Training-free Spatially Grounded Geometric Shape Encoding (Technical Report)

arXiv cs.CV / 4/10/2026

💬 OpinionSignals & Early TrendsIdeas & Deep AnalysisModels & Research

Key Points

  • The paper proposes XShapeEnc, a training-free, general-purpose positional encoding method for spatially grounded 2D geometric shapes that aims to extend beyond standard 1D sequence encodings.
  • XShapeEnc decomposes each shape into normalized geometry (in the unit disk) and a pose vector that is transformed into a harmonic pose field, both encoded with orthogonal Zernike bases.
  • It includes a frequency-propagation step intended to enrich the representation with high-frequency content for better neural discriminability.
  • The authors claim five key properties for the resulting compact encoding, including invertibility, adaptivity, and frequency richness, and they provide theoretical validation plus efficiency/discriminability analysis.
  • Experiments across multiple shape-aware tasks, supported by a self-curated XShapeCorpus, are used to demonstrate applicability and to position XShapeEnc as a foundational tool for “2D spatial intelligence” research.

Abstract

Positional encoding has become the de facto standard for grounding deep neural networks on discrete point-wise positions, and it has achieved remarkable success in tasks where the input can be represented as a one-dimensional sequence.
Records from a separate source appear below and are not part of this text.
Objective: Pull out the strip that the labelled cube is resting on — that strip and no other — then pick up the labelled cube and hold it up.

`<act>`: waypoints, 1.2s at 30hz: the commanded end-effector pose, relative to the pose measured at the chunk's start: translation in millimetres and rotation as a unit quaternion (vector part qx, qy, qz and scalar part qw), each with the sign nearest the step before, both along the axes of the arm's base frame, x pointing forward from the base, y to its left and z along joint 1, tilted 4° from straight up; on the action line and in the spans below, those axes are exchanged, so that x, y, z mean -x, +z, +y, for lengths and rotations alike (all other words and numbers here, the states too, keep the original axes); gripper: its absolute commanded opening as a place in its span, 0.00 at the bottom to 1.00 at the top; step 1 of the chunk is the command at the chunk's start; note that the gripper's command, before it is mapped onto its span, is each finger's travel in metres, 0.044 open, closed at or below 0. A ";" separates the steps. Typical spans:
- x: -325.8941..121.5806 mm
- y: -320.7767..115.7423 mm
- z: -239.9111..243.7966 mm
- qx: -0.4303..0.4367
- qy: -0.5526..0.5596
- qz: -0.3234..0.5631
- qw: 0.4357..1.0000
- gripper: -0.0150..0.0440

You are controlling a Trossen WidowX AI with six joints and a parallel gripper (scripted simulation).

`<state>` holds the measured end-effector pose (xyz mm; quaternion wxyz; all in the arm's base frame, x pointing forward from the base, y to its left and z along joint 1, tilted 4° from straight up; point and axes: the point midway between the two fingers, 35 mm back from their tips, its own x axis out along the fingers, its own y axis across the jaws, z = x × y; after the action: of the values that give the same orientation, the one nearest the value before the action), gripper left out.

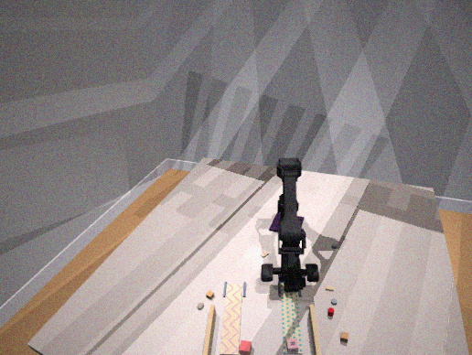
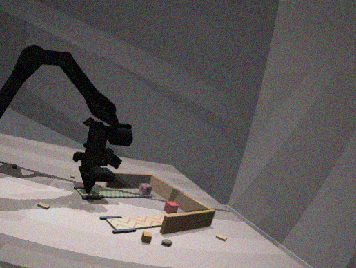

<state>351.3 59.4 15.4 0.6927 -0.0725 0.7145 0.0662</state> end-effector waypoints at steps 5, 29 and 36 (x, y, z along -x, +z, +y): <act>15.7 -2.4 -3.3 0.000 0.003 0.006 1.000 0.25; 51.7 -2.7 -11.4 0.000 0.003 0.008 1.000 0.25; 61.8 -2.6 -13.6 0.000 0.003 0.008 1.000 0.25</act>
<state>299.8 47.6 16.4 0.6938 -0.0723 0.7135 0.0664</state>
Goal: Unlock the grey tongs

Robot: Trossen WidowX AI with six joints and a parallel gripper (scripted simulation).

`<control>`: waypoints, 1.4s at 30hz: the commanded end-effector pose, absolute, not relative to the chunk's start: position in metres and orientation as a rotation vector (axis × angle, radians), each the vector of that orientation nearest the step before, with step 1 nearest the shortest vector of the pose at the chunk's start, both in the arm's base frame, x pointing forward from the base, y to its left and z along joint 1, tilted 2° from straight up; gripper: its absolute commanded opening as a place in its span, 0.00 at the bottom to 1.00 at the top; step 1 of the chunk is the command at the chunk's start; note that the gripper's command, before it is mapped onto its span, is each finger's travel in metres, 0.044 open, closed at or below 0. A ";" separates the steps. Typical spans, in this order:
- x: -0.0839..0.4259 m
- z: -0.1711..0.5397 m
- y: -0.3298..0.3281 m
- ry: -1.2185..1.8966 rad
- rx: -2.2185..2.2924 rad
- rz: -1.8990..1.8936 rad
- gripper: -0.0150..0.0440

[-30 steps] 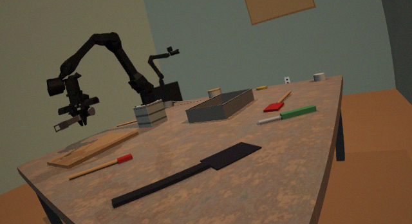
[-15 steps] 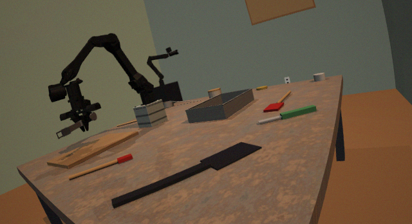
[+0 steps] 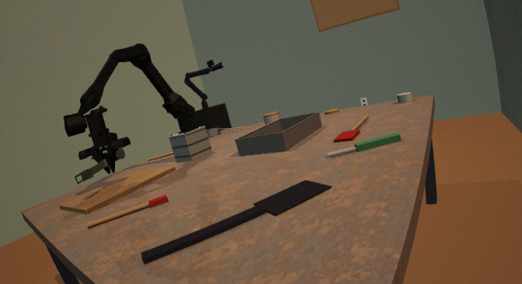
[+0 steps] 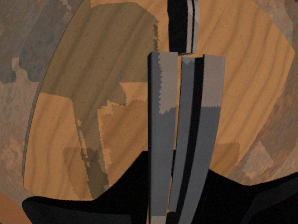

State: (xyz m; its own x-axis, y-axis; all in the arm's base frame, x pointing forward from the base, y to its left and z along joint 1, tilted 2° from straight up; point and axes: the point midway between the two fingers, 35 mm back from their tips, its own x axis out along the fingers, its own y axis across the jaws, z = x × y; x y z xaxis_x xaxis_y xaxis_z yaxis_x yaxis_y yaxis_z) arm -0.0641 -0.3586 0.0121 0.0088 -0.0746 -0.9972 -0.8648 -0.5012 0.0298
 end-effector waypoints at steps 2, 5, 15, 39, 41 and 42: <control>-0.064 0.004 -0.358 0.977 -1.642 1.562 0.00; -0.064 0.000 -0.358 0.977 -1.642 1.562 0.00; -0.063 -0.005 -0.357 0.974 -1.641 1.560 0.13; -0.063 -0.001 -0.355 0.972 -1.649 1.566 1.00; -0.062 0.007 -0.348 0.972 -1.648 1.566 1.00; -0.061 0.014 -0.343 0.972 -1.648 1.566 1.00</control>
State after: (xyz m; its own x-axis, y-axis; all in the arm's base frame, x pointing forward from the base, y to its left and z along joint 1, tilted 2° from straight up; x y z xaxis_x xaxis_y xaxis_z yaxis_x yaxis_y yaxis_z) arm -0.0622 -0.3523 0.0027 0.0099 -0.0755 -0.9971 -0.8642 -0.5023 0.0295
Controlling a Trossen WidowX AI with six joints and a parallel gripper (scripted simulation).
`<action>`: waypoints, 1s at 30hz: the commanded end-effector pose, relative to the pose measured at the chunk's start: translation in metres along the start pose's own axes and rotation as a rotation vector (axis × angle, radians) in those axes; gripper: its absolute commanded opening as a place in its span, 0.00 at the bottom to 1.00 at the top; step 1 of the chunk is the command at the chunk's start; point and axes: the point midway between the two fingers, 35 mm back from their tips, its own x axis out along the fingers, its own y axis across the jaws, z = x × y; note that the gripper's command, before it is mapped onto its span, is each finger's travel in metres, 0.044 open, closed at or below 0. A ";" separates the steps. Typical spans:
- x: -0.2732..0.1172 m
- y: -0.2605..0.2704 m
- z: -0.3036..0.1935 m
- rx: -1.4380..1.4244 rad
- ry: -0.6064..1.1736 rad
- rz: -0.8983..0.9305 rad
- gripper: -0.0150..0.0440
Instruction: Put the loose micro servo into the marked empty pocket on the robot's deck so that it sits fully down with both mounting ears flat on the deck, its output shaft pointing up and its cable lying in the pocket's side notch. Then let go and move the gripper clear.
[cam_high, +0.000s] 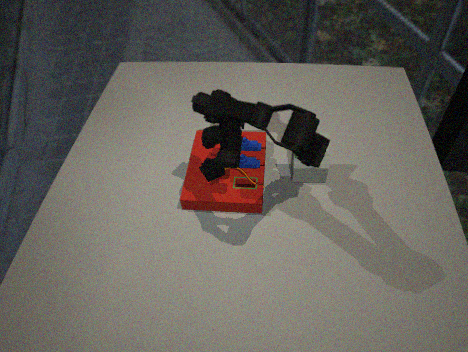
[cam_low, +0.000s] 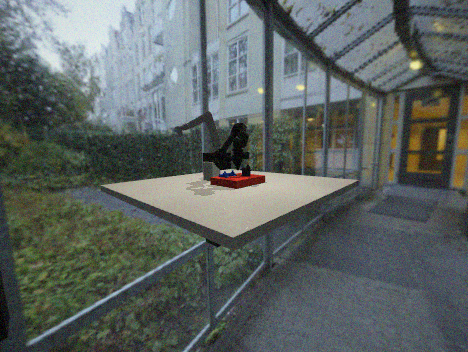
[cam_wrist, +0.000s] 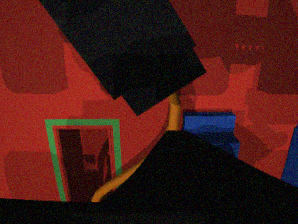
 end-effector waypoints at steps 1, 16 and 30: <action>-0.006 0.001 -0.002 -0.007 0.006 -0.005 0.25; -0.033 0.010 0.026 -0.075 0.004 -0.003 0.57; -0.029 0.018 0.043 -0.130 0.004 -0.004 1.00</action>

However, extending this concept to 2D spatial geometric shapes demands carefully designed encoding strategies that account not only for shape geometry and pose, but also for compatibility with neural network learning. In this work, we address these challenges by introducing a training-free, general-purpose encoding strategy, dubbed XShapeEnc, that encodes an arbitrary spatially grounded 2D geometric shape into a compact representation exhibiting five favorable properties, including invertibility, adaptivity, and frequency richness. Specifically, a 2D spatially grounded geometric shape is decomposed into its normalized geometry within the unit disk and its pose vector, where the pose is further transformed into a harmonic pose field that also lies within the unit disk. A set of orthogonal Zernike bases is constructed to encode shape geometry and pose either independently or jointly, followed by a frequency-propagation operation to introduce high-frequency content into the encoding. We demonstrate the theoretical validity, efficiency, discriminability, and applicability of XShapeEnc via extensive analysis and experiments across a wide range of shape-aware tasks and our self-curated XShapeCorpus. We envision XShapeEnc as a foundational tool for research that goes beyond one-dimensional sequential data toward frontier 2D spatial intelligence.